Carver slowed his engine to the pace of the ferry. He looked up at the massive hull, which loomed over his RIB like an elephant over a mouse as it rose straight up as high as a ten-storey building into the evening sky. The ferry filled Carver’s entire field of vision. The noise of its engines, the buzz of his outboard motor and the rushing of water and wind all but deafened him. He just had to ignore the clamour and concentrate, searching for a way in.
Flanking the entrance through which cars and trucks rolled on and off, two massive metal buttresses protruded backwards, on either side of the stern. The buttresses curved up to the main bulk of the hull like gentle slopes at the foot of a sheer cliff. Above the top of the buttresses, where they joined the stern of the main hull, were two recessed winches, from which mooring ropes were run when the ship was in port.

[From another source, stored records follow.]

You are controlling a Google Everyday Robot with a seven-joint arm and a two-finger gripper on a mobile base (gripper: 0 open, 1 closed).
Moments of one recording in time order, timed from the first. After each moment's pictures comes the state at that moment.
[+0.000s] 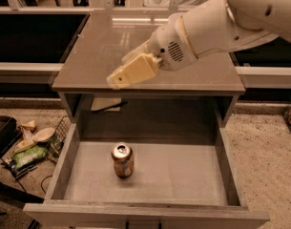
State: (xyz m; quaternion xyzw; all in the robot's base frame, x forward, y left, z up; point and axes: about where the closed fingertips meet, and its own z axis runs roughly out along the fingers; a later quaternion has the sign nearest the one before) arm 0.491 0.039 0.965 -0.51 0.71 0.34 0.34
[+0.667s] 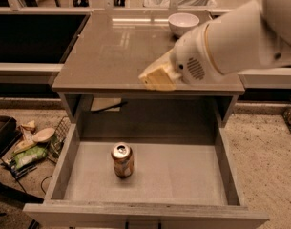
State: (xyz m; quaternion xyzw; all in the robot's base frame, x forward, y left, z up) arm 0.465 -0.010 0.969 -0.46 0.78 0.21 0.38
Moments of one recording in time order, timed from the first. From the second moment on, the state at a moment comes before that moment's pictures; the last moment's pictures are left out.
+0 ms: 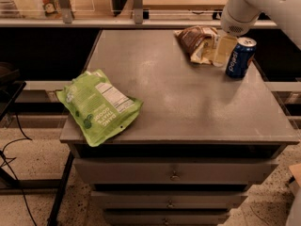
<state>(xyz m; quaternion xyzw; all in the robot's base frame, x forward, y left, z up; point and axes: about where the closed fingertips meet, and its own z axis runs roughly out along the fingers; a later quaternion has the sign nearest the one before) 0.726 -0.242 0.920 -0.56 0.77 -0.21 0.24</state>
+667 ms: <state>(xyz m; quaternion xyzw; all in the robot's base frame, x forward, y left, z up) 0.756 -0.230 0.899 -0.55 0.77 -0.19 0.26</state>
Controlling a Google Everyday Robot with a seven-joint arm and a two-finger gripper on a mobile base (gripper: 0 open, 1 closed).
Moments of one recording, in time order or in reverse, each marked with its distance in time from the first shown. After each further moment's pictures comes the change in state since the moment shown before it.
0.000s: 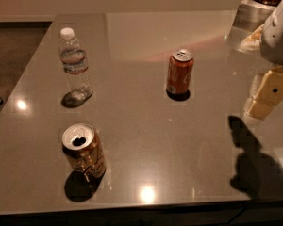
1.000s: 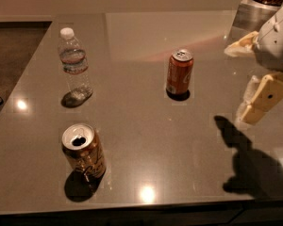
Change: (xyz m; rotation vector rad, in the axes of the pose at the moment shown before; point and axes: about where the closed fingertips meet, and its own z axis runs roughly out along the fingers) arm -0.022 0.012 0.010 -0.078 -0.193 -0.074
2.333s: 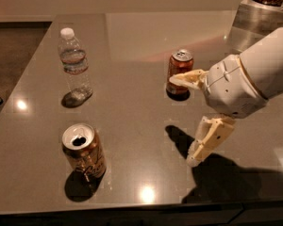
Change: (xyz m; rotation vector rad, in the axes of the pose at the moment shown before) arm -0.072 0.062 0.071 -0.096 -0.319 -0.210
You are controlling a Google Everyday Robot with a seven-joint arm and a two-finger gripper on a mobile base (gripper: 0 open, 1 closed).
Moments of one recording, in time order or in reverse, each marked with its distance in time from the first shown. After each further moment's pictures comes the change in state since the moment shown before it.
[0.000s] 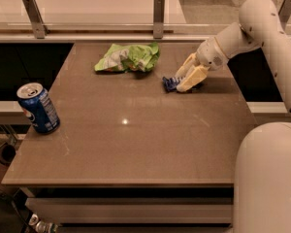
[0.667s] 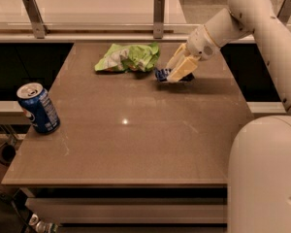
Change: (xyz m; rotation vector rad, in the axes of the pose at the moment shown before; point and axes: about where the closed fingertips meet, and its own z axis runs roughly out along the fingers) arm -0.043 -0.002 0.001 0.013 0.041 -0.036
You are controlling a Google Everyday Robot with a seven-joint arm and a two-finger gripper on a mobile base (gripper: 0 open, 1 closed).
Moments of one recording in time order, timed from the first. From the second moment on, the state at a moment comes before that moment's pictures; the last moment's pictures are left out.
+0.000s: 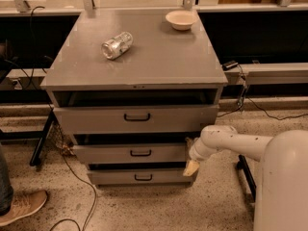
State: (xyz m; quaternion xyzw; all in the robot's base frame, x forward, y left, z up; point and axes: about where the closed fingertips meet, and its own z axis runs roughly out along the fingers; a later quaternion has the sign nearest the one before) arm 0.626 -0.164 0.395 -0.66 0.73 0.04 0.20
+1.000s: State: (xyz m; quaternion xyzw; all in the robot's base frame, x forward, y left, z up) arm 0.626 -0.164 0.402 -0.66 0.73 0.05 0.19
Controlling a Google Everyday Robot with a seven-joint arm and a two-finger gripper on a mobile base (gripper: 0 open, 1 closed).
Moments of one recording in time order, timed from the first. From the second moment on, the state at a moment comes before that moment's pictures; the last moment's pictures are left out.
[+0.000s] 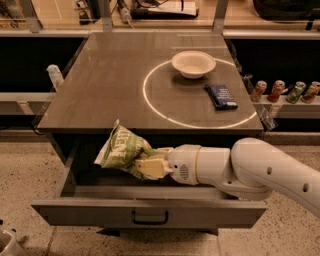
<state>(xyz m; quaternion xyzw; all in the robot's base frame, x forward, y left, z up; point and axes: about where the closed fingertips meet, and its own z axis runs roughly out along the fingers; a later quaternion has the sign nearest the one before) 0.467 0.030 0.770 -0.29 0.76 0.43 0.40</state>
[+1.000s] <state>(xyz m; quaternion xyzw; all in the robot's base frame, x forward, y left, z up) 0.460 0.018 0.735 -0.26 0.80 0.42 0.35</state>
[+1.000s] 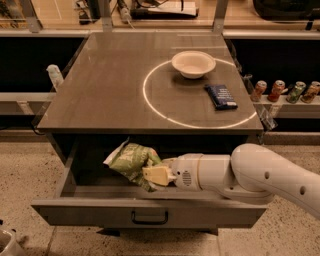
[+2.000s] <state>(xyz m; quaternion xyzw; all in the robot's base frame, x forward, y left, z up) 0.465 0.013 0.705 -0.27 0.83 0.42 0.26</state>
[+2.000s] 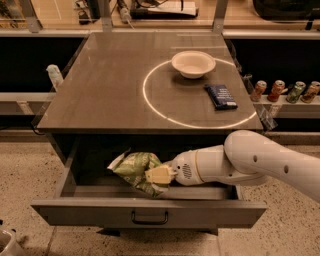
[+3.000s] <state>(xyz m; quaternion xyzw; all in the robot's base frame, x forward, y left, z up) 0.462 0.008 0.693 -0.26 0.83 0.42 0.24</state>
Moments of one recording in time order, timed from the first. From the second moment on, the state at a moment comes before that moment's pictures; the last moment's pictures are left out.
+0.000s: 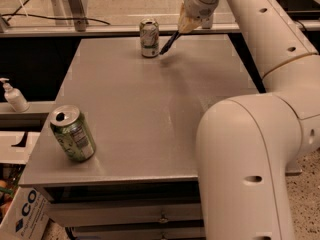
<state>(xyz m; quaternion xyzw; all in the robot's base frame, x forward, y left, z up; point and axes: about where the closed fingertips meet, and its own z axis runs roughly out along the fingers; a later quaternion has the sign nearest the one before) 0.808 -0.092 0.918 -0.76 0.58 -0.11 0.27</state>
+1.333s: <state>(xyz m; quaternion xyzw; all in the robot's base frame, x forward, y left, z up) 0.822 -0.082 0.885 -0.75 0.60 -0.09 0.25</state>
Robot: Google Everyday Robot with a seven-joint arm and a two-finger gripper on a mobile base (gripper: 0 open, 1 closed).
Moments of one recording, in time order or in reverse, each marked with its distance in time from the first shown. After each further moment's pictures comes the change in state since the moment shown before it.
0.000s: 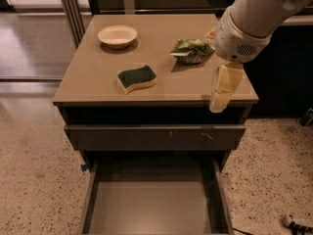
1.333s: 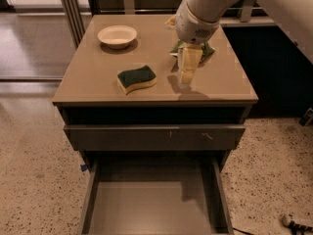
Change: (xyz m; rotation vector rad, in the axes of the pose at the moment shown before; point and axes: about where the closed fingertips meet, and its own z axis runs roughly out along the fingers) arm -0.067 -0.081 0.050 0.012 -0.095 -0.205
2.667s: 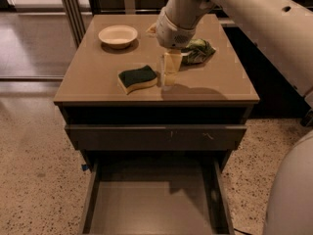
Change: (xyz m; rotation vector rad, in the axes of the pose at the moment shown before) arm -0.027 -0.017 0.050 -0.068 -0.067 -0.066
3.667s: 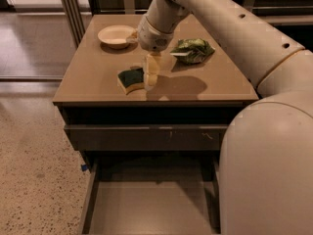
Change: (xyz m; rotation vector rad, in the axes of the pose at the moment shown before) arm -0.032 -0.033 0.054 -0.061 -0.101 -0.073
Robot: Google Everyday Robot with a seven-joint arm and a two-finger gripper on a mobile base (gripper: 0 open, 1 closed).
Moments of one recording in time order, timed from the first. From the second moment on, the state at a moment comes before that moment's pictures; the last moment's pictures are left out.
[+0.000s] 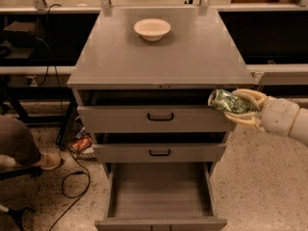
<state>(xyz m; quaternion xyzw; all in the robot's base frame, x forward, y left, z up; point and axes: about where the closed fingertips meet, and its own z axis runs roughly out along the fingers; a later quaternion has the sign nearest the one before) 0.557 -0.251 0.807 -0.51 0.57 0.06 0.64</state>
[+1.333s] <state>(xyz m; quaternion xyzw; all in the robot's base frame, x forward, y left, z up) 0.642 -0.256 0.936 -0.59 0.54 0.06 0.59</state>
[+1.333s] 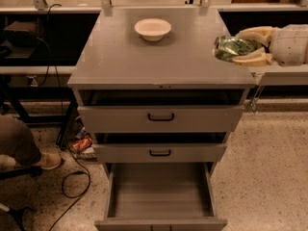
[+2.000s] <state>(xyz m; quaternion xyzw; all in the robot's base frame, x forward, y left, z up) 0.693 -0.209 0.922 -0.63 0.57 0.08 0.52</state>
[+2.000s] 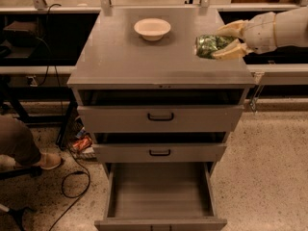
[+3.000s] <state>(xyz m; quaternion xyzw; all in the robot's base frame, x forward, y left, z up) 0.735 -0.170 0.886 -0.61 0.63 0.15 0.46</state>
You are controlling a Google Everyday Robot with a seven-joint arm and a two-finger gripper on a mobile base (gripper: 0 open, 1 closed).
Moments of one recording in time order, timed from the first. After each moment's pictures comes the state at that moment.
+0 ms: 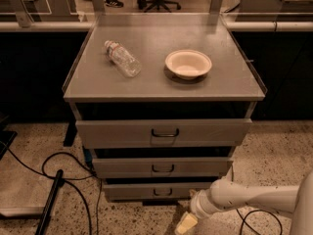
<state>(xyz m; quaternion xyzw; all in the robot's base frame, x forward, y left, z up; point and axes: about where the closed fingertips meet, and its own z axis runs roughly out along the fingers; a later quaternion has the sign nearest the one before) 0.451 -0.121 0.317 -0.50 0.83 0.19 0.18</state>
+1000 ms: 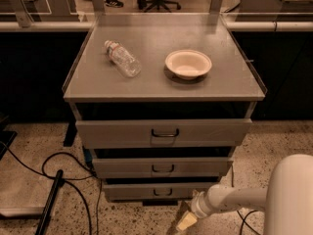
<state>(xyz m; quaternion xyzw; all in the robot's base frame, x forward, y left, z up) 0.477 -0.142 0.253 -0.47 0.85 0.16 0.19</state>
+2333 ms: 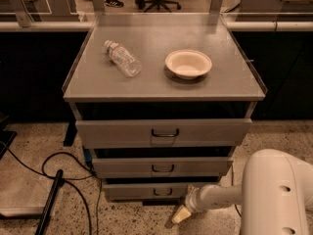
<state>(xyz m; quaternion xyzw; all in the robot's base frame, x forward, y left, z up) 0.523 -0.130 0.211 -0.48 0.84 0.12 0.23</state>
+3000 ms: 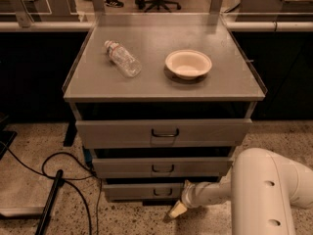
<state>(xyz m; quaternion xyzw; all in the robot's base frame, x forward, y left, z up) 0.554 -0.117 0.194 -0.49 0.83 0.10 0.24</state>
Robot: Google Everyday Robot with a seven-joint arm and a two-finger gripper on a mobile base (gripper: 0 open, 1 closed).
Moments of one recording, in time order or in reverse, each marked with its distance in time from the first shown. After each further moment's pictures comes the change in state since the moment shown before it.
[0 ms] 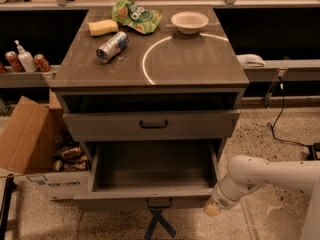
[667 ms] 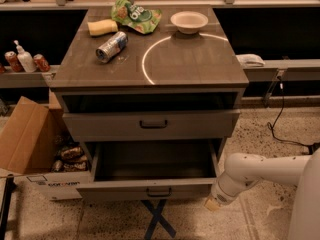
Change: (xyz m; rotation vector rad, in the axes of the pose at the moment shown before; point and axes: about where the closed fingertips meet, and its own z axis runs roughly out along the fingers) arm -0.005 -0.024 0.003 0.066 0.022 0.022
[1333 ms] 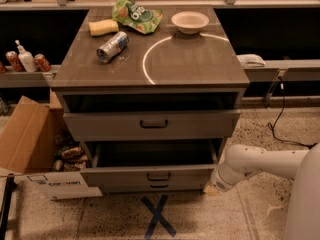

Directly above them a rectangular opening had been cut into the hull, about three times wider than it was high. It was unglassed. Three similar openings ran down the flank of the ferry, creating a small promenade deck where passengers could take the air or smoke a cigarette. Carver hoped to God that at this time on a damp, chilly June evening they’d all be in the bars and restaurants, getting hammered like any normal human being.
On the way from Oslo, Carver had cut a short length of rope from the RIB’s lines and placed it by the boat’s controls. Next, he’d taken the anchor chain out of its storage chest, undone the shackle that fixed it to the boat, and carried it amidships so that it now lay piled behind him on the deck between the two seats.